EXERCISE INSTRUCTIONS:
One number is the whole answer: how many lines of the material hold "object".

DATASET ENTRIES:
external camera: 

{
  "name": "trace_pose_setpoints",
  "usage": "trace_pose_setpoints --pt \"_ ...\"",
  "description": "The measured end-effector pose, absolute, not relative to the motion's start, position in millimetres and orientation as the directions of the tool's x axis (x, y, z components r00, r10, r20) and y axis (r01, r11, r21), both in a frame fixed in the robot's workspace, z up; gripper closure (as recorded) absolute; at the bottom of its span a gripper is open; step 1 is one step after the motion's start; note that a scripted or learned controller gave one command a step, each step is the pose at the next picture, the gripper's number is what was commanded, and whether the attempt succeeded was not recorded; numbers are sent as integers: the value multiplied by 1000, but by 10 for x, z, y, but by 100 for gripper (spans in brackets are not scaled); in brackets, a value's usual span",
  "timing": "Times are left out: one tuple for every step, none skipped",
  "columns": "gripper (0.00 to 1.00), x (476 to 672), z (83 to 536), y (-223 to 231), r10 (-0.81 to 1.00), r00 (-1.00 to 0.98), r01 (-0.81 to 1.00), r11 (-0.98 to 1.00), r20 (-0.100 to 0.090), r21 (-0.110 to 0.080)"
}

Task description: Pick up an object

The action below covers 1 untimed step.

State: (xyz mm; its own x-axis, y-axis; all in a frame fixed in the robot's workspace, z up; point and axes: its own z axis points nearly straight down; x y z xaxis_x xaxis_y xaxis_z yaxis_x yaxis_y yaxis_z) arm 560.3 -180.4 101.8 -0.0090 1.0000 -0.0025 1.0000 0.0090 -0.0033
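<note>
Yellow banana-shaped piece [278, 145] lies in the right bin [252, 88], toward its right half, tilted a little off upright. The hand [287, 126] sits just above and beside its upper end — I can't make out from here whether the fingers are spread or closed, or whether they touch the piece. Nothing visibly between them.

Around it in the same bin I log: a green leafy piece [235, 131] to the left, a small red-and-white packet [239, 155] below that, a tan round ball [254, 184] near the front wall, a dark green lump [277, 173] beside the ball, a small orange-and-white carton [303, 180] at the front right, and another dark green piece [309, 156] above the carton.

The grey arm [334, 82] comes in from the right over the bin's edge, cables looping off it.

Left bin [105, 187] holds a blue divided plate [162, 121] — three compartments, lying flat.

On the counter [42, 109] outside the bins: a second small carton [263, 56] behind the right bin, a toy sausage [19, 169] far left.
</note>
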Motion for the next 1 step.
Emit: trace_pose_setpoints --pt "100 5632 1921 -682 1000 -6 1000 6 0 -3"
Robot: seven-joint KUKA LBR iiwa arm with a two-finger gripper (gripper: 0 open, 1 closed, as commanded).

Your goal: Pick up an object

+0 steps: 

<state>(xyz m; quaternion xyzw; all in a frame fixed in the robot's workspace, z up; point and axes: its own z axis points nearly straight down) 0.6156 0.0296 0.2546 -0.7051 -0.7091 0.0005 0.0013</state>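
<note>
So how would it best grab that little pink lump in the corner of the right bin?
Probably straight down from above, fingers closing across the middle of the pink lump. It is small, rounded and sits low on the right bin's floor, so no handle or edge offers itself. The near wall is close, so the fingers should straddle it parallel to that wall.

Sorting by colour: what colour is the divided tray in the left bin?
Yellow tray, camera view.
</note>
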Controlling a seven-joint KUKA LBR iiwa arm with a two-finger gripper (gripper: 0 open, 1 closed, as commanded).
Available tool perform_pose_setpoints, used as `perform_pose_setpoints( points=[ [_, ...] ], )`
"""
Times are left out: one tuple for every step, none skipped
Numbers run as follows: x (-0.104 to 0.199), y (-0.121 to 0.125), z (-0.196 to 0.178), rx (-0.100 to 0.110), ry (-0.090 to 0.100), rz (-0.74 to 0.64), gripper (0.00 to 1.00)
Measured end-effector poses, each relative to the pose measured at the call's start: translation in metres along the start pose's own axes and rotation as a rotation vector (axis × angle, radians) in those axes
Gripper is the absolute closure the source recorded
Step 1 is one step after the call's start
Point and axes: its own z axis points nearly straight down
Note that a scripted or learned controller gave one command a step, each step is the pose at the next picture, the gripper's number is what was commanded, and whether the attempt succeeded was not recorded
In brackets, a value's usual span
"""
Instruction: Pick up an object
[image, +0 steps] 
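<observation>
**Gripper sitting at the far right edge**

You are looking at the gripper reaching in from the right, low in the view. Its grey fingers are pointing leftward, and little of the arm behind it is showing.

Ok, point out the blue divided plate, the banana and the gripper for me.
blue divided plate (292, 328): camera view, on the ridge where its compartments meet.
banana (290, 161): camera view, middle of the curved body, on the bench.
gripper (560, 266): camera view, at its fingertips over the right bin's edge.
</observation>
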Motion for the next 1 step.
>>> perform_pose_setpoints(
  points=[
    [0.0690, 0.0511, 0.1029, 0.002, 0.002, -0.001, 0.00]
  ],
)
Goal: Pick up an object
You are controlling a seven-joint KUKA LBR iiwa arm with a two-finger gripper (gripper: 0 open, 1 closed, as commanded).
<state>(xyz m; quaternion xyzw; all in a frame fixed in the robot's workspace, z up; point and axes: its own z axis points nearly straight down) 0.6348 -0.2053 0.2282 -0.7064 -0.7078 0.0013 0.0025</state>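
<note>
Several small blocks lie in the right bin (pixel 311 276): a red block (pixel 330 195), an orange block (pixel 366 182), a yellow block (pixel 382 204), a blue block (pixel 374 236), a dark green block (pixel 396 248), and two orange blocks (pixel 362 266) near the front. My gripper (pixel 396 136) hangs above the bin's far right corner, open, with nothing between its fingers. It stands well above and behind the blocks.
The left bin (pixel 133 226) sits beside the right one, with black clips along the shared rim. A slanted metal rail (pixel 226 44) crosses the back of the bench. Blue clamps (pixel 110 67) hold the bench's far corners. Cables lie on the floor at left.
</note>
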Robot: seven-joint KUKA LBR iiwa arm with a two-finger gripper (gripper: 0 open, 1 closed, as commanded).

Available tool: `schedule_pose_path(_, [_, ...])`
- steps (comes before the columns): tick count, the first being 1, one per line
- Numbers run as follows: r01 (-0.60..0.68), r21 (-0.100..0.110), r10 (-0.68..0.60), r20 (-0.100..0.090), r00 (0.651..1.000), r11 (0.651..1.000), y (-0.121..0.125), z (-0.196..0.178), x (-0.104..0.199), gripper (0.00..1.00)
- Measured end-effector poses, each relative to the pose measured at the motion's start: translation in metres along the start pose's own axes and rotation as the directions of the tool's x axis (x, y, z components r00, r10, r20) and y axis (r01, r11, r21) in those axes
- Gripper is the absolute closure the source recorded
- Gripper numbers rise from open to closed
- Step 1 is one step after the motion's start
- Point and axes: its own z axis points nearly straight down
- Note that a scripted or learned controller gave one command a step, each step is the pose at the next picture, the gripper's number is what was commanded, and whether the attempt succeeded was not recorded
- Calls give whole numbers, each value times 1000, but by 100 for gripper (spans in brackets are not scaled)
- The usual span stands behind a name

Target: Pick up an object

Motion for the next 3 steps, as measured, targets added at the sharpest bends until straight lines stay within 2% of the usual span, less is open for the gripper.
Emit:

OUTPUT OF THE TASK:
5